### Exercise
Each line of the listing, apart from the pictures, is to be printed exactly.

Dataset section START

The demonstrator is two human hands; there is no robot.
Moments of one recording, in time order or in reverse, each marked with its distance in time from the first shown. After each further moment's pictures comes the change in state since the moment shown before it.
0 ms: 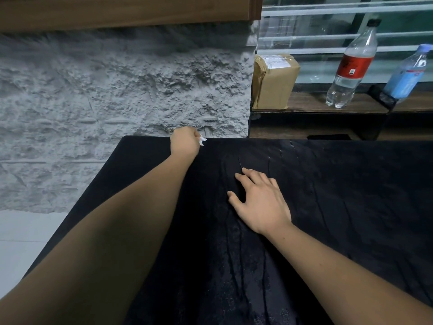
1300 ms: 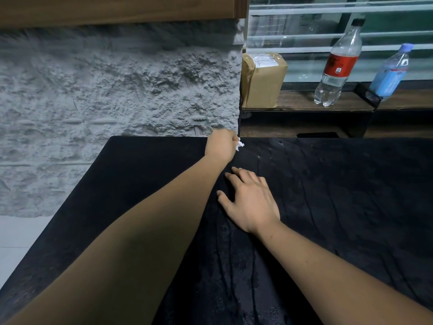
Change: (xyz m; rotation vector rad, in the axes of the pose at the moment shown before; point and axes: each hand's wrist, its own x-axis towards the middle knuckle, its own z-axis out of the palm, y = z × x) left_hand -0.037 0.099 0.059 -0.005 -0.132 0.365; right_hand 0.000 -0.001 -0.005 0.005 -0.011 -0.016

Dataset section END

### Response for this exercise
The demonstrator is two human hands; there is no robot.
Moments of one recording, in time order or in reverse, each marked with its distance in time from the first shown. After each further moment's pictures comes the change in state since the moment shown before it.
0 ms: 
1300 ms: 
Change: (xyz m; rotation vector rad, in the axes of the pose at the moment shown before; point and axes: each hand's wrist, its own x-axis towards the middle knuckle, its own z-axis out of the palm, y = z × x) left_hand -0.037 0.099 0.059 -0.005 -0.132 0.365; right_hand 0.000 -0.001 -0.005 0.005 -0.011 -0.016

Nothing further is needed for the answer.